Same fragment of a system, two diagram types. The flowchart asks what happens, in what order?. The DFD asks what data moves, and where is it stored?. Neither replaces the other.

Rules of thumb for choosing between them:

If there's a decision, a loop, or a time-ordered sequence you need to show, draw a flowchart.
If there's a data store, a record being transformed, or an external system you need to name, draw a DFD.
For a real system, you often want both — the DFD for data architecture, the flowchart for a specific user journey or an error-handling path.

Common Beginner Mistakes

Six mistakes account for almost every unreadable DFD. Watch for them when you review your own drafts.

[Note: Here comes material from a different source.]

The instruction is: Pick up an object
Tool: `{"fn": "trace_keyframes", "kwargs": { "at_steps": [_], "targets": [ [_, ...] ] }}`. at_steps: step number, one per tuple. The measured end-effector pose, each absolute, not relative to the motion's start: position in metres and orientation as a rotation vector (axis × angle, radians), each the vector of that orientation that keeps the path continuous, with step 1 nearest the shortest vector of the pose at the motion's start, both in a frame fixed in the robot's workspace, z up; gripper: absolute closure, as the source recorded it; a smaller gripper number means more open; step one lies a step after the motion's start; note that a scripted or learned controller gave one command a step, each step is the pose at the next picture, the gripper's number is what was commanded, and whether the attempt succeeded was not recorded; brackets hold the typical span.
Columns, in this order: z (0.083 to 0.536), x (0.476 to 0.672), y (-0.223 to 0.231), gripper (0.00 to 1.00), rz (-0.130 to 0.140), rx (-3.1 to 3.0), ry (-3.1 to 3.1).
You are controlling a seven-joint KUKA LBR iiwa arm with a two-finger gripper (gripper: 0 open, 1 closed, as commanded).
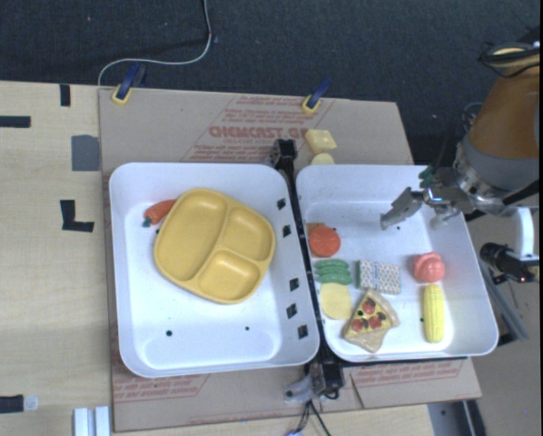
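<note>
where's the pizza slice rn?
The pizza slice lies in the right bin, near its front edge, just below the checkered piece, with the yellow round piece on its left and the corn cob to its right.

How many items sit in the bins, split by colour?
Yellow: 3, the divided plate, the corn cob and the round slice
Red or orange: 3, the tomato slice, the round red piece and the orange piece beside the plate
Green: 1, the green piece
Multicoloured: 2, the pizza slice and the speckled cracker
Total: 9
</note>
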State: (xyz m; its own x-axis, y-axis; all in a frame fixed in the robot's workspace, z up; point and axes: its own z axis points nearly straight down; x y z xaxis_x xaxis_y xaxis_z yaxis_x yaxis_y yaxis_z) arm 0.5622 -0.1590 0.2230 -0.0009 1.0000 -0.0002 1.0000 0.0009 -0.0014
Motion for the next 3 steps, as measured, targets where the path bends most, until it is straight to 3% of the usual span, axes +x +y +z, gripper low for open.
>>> {"fn": "trace_keyframes", "kwargs": {
  "at_steps": [1,2,3],
  "targets": [
    [0.182,0.534,-0.228,0.00,0.010,-2.226,-2.213],
    [0.084,0.545,-0.217,0.00,-0.008,-2.224,-2.222],
    [0.091,0.493,-0.223,0.00,-0.014,-2.237,-2.229]
  ]
}}
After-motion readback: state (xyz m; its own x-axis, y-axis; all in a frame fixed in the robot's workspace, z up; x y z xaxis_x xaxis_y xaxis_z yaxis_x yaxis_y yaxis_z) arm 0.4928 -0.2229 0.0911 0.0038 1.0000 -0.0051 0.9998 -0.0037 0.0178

Drawing control flow. If you find yourself wanting to add a decision diamond or a timing arrow, you're drawing a flowchart, not a DFD. Put the control-flow logic on a separate diagram.
Unlabelled arrows. An arrow with no label is a half-finished thought. Every arrow must carry a noun phrase that names what's moving.
"Data" as a label. The whole diagram is about data. An arrow labelled data tells the reader literally nothing. Say order record, invoice, auth token instead.
Store-to-store, entity-to-entity, entity-to-store flows. All three are forbidden. If you need data to move from store A to store B, draw the process that does the moving.
"Black hole" or "miracle" processes. A process must have at least one input and at least one output — it's a transformation, not a sink or a source. If your Compute total circle has no inputs, you've forgotten to draw where the line items come from.
Level imbalance. The arrows entering and leaving process 2.0 on level 1 must match exactly the arrows that cross the boundary of the level-2 diagram that expands 2.0. When they don't, reviewers will find it — and will wonder what else is missing.

Where to Go Next

DFDs fit into a small ecosystem of structured-analysis diagrams. Three natural next steps once you're comfortable with them:

Entity-relationship diagrams. DFDs name the data stores; ER diagrams describe the shape of the records inside those stores. The two diagrams are complementary — a DFD tells you there's a D1 Orders store; an ER diagram tells you an Order has an id, a status, a customer_id, and a list of line items.
Sequence diagrams. When you need to show how a particular request travels between the processes in your DFD — the order of calls, the synchronous/asynchronous distinction — a UML sequence diagram is the matching tool.
C4 architecture diagrams. A modern descendant of DFDs that adds a clearer notion of technology boundaries (container, component, deployment). If your audience asks "what runs where?", C4 is probably a better fit than a DFD.

A Note on Tools

Every idea in this article is about the notation — the four shapes, the levelling rules, the balancing property — not about any particular tool. A DFD drawn on a whiteboard reads the same as a DFD drawn in Visio, Lucidchart, or a text-based tool like Mermaid. If you want a canvas with both Yourdon/DeMarco and Gane-Sarson shape sets, arrow-snapping that keeps flow labels tidy, and a way to collaborate in real time while you decompose the diagram, CorriDraw — the tool this blog lives on — is one option. The ideas transfer regardless. Pick whatever draws cleanly; the notation is the same everywhere.